Advantages Of The KILR Assay
- Unparalleled Specificity – Signal only from dead target cells
- Easy to use – Simple add and read protocol with chemiluminescent readout
- Exquisite Sensitivity – Detect as few as 75 dead cells with high reproducibility
- Ultimate Flexibility – Ability to run cytotoxicity assay from 30 minutes to 72 hours
Highly Specific – KILR detection protein only present in target cells
Target cells expressing the receptor antigen of choice can be engineered to stably express a protein tagged with enhanced ProLabel (ePL), a β-gal reporter fragment, using the KILR Retroparticles. When the stable target cell line is used in a cytotoxicity assay, and its membrane is compromised due to cell death, it will release the tagged protein into the media. We can detect this KILR reporter protein in the media by the addition of detection reagents containing the enzyme acceptor (EA) fragment of the β-gal reporter. This leads to the formation of the active β-gal enzyme which hydrolyzes the substrate to give a chemiluminescent output, detected on any bench top luminometer.
Easy to use – Simple, one-step add and read protocol
A simple non-radioactive, add and read protocol with a chemiluminescent output that can be read on any benchtop luminometer. Using the KILR assays, you can eliminate the need to load target cells prior to every experiment, the use of radioactivity, and reduce the number of steps, increasing the efficiency of the lab.
Highly Sensitive – Robust detection of molecules with low-level toxicity
KILR H322 cells were plated at various densities with primary human PBMCs and Cetuximab, an anti-EGFR drug for colorectal cancers, to measure ADCC response. ADCC is a known mechanism of action for Cetuximab, where the antibody activates immune cells to kill target cancer cells. Target cell death is reported as % Lysis, a ratio of experimental signal to total signal generated when the cells are lysed with detergent. The data on the left shows we can robustly detect 3% Lysis in the KILR H322 cells when a total of 2500 KILR cells are plated in the well, indicating that we have detected the death of 75 cells inside the well. This exquisite sensitivity of the assay demonstrates its value in applications such as screening and lead optimization, where sensitivity is critical to identify and optimize lead drug candidates.
Target cells expressing the antigen of interest are engineered to stably express a housekeeping gene that is tagged with ProLabel® (ePL), a β-gal reporter fragment in our proprietary EFC technology (What is EFC?
). The KILR Detection Reagents contains the other β-gal fragment, EA, which naturally complements with the ePL fragment to create the active β-gal protein ( Figure A) that then hydrolyzes substrate to generate chemiluminescence. The target cells are stably engineered to express the KILR reporter protein. In Figure B, the well on the left contains healthy, intact target cells that are alive in the presence of immune effector cells. When KILR Detection Reagent is added, we cannot detect chemiluminescence as the KILR reporter protein does not leak out into the media through the intact cell membrane of the live cells. Alternatively, in the well on the right, the target KILR cells are killed by the immune effector cells, releasing the KILR reporter protein into the media. Addition of the KILR Detection Reagent leads to the recognition of this reporter protein in the media and the generation of a chemiluminescent signal that is proportional to the number of dead cells. Death of any other cell type, including immune effector cells present within the co-culture will not affect the assay output, giving the KILR assay unparalleled specificity to detect target cell death within a co-culture assay.
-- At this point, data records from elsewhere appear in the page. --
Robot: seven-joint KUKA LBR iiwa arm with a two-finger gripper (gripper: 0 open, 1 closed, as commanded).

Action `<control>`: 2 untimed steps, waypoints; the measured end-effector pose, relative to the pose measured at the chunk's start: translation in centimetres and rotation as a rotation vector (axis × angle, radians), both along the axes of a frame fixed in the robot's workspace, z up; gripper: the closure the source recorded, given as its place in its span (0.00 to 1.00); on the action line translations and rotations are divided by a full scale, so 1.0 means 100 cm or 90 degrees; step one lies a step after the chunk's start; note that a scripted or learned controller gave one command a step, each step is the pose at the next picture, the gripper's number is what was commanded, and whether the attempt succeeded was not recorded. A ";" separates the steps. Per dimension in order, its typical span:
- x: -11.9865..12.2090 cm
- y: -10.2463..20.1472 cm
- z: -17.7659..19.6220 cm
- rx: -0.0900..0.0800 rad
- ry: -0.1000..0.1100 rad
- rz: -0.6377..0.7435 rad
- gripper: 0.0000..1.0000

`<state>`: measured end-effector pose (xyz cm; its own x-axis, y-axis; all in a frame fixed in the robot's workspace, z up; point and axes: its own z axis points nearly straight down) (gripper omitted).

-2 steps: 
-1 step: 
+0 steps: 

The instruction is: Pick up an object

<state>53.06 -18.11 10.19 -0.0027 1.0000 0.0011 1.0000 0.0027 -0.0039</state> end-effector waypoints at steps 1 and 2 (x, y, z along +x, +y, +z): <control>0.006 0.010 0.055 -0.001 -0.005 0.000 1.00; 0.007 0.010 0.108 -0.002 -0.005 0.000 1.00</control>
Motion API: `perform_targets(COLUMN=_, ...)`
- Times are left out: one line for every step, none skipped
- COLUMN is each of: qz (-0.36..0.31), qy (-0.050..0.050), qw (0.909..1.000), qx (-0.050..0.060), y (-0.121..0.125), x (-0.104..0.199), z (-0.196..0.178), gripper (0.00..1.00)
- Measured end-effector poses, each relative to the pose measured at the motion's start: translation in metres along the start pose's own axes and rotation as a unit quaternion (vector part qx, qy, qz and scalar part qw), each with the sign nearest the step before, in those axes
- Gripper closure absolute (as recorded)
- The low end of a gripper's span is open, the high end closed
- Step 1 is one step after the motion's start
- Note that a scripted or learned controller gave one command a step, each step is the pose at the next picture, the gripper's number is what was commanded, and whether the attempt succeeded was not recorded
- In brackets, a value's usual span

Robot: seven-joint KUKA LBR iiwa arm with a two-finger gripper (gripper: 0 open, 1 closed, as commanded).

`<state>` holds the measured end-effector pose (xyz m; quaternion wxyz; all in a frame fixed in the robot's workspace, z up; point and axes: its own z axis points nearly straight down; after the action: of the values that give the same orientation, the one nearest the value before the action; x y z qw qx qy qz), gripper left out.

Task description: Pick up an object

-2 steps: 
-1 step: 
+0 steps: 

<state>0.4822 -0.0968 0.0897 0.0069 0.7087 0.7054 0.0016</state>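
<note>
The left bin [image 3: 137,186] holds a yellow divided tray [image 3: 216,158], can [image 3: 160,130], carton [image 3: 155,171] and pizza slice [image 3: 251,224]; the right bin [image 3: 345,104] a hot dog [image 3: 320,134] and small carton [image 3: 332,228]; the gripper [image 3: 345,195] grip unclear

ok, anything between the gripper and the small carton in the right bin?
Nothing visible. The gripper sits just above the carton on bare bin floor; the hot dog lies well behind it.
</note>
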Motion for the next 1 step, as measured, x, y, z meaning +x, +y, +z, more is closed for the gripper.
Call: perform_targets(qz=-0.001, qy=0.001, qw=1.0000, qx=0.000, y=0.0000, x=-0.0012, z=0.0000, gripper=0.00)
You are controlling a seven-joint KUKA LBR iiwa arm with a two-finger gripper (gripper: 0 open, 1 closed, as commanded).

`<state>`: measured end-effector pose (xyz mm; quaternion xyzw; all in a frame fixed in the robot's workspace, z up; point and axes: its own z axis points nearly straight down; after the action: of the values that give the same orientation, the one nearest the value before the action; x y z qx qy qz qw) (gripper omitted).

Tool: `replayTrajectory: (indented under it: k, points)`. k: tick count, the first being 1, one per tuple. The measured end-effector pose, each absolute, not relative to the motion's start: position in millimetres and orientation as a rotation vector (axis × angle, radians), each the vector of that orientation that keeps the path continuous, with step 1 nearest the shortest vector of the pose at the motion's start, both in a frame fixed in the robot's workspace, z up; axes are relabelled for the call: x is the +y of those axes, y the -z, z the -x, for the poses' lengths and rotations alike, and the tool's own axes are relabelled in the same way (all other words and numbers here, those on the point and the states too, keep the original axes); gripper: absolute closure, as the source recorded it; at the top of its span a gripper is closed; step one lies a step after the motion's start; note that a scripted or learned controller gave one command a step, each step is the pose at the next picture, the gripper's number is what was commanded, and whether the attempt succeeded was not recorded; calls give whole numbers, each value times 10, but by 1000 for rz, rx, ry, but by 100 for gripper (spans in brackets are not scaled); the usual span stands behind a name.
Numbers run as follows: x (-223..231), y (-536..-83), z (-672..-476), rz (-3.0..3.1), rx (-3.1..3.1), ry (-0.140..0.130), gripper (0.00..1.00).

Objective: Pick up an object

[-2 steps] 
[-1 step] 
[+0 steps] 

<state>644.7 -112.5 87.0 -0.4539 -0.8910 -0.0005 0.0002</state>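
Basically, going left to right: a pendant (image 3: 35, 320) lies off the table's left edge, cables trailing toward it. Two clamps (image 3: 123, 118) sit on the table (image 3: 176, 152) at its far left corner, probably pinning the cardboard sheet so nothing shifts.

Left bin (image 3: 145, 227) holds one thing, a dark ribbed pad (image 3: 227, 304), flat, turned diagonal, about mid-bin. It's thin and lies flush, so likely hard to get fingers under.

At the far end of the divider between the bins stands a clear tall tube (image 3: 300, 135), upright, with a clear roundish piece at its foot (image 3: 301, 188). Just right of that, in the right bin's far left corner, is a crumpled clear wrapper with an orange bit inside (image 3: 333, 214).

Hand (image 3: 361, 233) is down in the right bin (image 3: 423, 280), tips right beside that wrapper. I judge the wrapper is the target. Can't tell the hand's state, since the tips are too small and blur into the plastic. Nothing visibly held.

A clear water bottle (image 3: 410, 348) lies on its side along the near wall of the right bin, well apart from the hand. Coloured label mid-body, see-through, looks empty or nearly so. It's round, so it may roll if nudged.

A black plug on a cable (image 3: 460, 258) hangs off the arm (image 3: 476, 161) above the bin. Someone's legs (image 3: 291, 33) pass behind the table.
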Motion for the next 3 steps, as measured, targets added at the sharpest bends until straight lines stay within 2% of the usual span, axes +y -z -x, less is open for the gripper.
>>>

Example of an ADCC assay with KILR cell lines
A. Data demonstrating Trastuzumab (Herceptin®)-mediated cytotoxicity in SKBR3 cells. Cells were opsonized with a dose response of Herceptin (anti- ErbB2/Her2) and incubated with NK cells. This demonstrates that the assay is able to robustly detect ADCC with Transtuzumab, an antibody known to cause an ADCC response.
B. Data demonstrating rituximab-mediated ADCC in CD20+ ARH-77 target cells opsonized with a dose response of rituximab (anti- CD20) incubated with NK cells. EC50 of 3.6 ng/mL is consistent with EC50 observed using other ADCC assay formats (e.g. chromium-51 release; europium) indicating similar pharmacology and ability to detect ADCC, but in a much simpler way.